Computational design can lead to more sustainable architecture, new research shows
Newly published research from Ramon Weber demonstrates that spatially efficient floor plans, produced through computational design, result in sustainable high-performance buildings.
When we think of architectural interventions that improve a building’s energy efficiency, we often think of upgrades to HVAC systems or insulation. But new research from Assistant Professor of Architecture Ramon Weber published in Nature Communications shows that optimizing interior spatial organization significantly improves a building’s energy performance. This discovery has the potential to reduce the negative environmental impact of buildings and opens a new path toward tackling the climate crisis.

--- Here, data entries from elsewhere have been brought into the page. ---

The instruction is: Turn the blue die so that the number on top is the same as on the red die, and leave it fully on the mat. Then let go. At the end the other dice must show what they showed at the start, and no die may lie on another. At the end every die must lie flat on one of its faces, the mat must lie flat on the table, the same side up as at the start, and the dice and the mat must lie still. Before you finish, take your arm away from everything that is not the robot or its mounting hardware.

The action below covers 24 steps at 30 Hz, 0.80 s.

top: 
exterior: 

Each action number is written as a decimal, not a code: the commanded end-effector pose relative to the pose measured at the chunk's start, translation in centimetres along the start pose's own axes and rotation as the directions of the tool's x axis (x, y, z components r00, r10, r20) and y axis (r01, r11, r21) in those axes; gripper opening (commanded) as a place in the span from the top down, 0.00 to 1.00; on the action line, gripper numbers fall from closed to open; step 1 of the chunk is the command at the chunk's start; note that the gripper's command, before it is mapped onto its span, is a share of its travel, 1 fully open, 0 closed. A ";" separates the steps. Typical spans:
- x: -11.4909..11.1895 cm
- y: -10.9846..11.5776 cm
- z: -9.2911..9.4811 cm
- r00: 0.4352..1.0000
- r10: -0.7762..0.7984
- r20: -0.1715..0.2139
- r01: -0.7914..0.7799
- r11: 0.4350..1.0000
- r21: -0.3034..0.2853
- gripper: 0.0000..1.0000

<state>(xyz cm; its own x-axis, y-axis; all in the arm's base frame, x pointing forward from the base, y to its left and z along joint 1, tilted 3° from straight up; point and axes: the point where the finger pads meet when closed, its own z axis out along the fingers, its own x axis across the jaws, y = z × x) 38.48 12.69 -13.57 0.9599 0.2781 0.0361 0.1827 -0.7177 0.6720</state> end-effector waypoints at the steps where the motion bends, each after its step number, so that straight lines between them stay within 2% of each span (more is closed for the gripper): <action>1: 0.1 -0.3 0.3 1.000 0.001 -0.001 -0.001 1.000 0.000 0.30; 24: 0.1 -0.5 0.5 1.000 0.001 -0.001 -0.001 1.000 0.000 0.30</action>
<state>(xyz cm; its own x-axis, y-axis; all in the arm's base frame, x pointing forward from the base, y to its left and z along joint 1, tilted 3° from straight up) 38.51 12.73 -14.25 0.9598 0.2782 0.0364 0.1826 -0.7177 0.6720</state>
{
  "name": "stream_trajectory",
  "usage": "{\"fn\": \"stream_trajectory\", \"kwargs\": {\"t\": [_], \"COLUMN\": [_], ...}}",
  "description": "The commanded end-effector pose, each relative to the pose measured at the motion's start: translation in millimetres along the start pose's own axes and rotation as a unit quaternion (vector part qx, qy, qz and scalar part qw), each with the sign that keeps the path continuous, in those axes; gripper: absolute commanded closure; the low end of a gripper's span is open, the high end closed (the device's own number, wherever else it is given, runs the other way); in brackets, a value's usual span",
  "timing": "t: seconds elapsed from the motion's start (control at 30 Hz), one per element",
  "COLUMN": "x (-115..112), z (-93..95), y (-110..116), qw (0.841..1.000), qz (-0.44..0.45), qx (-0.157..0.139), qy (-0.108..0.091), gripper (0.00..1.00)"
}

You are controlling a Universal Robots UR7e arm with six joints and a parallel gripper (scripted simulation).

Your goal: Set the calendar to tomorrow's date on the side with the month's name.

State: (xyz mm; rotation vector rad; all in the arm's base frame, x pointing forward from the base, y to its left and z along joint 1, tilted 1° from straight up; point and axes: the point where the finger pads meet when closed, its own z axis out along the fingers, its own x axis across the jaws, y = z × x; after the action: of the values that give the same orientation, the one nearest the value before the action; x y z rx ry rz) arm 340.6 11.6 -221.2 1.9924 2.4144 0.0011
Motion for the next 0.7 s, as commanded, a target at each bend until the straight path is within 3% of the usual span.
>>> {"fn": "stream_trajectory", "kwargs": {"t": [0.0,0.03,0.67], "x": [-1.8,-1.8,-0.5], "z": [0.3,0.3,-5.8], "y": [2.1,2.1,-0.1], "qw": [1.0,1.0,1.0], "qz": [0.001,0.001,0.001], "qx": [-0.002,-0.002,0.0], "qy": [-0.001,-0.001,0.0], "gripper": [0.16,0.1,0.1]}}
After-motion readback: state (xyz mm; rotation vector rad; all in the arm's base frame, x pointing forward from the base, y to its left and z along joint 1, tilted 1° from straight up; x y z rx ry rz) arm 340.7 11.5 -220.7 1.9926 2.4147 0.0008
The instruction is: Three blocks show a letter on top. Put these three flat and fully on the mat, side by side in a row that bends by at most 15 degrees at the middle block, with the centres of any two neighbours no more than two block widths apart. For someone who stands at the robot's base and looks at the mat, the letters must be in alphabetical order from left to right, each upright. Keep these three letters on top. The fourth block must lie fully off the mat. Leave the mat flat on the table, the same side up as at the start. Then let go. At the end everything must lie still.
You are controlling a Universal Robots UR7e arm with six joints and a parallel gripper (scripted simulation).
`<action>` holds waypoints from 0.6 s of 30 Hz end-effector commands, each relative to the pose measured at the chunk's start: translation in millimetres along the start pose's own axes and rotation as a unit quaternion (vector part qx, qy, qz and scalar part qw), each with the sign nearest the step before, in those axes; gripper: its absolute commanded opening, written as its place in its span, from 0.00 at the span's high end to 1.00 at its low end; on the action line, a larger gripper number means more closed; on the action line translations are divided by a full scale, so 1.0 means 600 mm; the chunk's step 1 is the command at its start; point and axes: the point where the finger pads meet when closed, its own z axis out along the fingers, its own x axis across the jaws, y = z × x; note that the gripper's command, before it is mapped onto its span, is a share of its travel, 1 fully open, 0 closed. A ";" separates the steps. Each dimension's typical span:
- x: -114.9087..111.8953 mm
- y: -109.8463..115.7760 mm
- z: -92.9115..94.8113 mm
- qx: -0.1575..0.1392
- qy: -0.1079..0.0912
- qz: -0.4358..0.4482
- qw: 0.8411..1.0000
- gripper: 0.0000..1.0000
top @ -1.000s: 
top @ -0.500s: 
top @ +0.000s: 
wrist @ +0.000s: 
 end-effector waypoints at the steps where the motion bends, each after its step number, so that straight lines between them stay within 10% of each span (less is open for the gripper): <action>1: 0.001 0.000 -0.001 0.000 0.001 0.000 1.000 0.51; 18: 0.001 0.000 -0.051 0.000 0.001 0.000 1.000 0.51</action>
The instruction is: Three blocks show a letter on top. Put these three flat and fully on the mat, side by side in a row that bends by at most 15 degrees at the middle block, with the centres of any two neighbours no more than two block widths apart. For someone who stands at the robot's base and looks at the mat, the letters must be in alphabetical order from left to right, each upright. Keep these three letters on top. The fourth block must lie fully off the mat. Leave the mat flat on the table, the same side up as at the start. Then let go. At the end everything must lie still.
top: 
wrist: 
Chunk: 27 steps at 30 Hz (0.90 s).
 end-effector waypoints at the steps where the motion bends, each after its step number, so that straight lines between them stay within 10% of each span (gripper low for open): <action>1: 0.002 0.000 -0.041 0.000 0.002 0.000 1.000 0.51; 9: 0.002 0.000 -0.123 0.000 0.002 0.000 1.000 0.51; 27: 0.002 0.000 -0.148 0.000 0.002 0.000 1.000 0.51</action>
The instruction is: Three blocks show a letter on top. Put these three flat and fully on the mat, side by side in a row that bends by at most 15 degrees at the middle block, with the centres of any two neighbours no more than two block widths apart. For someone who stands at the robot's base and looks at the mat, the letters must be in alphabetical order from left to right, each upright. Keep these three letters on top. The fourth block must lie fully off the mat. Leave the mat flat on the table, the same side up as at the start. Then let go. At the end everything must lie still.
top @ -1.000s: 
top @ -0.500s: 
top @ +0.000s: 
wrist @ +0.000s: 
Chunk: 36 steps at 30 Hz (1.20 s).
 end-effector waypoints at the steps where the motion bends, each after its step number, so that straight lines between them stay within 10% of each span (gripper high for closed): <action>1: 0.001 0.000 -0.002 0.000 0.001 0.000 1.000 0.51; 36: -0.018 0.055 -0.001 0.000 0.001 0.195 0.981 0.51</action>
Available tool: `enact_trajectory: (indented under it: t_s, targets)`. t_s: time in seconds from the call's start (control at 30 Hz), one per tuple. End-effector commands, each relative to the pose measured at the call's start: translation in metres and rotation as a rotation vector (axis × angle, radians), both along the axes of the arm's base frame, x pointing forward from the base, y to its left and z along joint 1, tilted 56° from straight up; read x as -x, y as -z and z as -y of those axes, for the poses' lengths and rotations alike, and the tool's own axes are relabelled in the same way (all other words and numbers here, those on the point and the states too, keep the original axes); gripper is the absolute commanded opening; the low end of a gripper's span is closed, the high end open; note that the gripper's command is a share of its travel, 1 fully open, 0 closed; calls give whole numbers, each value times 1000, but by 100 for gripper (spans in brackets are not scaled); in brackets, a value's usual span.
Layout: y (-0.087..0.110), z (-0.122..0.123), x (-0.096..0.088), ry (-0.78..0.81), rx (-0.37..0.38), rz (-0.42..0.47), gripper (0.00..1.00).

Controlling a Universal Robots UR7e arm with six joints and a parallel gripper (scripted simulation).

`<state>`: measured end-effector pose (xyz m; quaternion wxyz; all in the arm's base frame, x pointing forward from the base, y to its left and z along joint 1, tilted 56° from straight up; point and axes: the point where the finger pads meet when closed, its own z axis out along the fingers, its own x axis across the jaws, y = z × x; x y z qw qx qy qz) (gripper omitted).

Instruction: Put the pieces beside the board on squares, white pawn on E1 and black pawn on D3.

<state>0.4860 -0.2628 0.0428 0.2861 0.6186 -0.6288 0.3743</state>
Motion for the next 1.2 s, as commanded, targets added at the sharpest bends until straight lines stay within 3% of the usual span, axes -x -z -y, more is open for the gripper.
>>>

Weber’s research, developed for his MIT dissertation, introduces the hypergraph, an automated shape generator for floor plans that increase occupant comfort, reduce emissions, and enhance building energy performance. This generative design method automatically produces building energy and daylight models alongside floor plans, allowing architects to assess building performance at the earliest stages of design.
Weber argues that architects can use these artificially generated spatial configurations as tools for creating environmentally friendly buildings. He writes, “Currently, most policy and efforts around creating more sustainable buildings involve incentivizing technical upgrades . . . . [while] "space," and through that architectural design, can be much more important when designing low-carbon buildings.”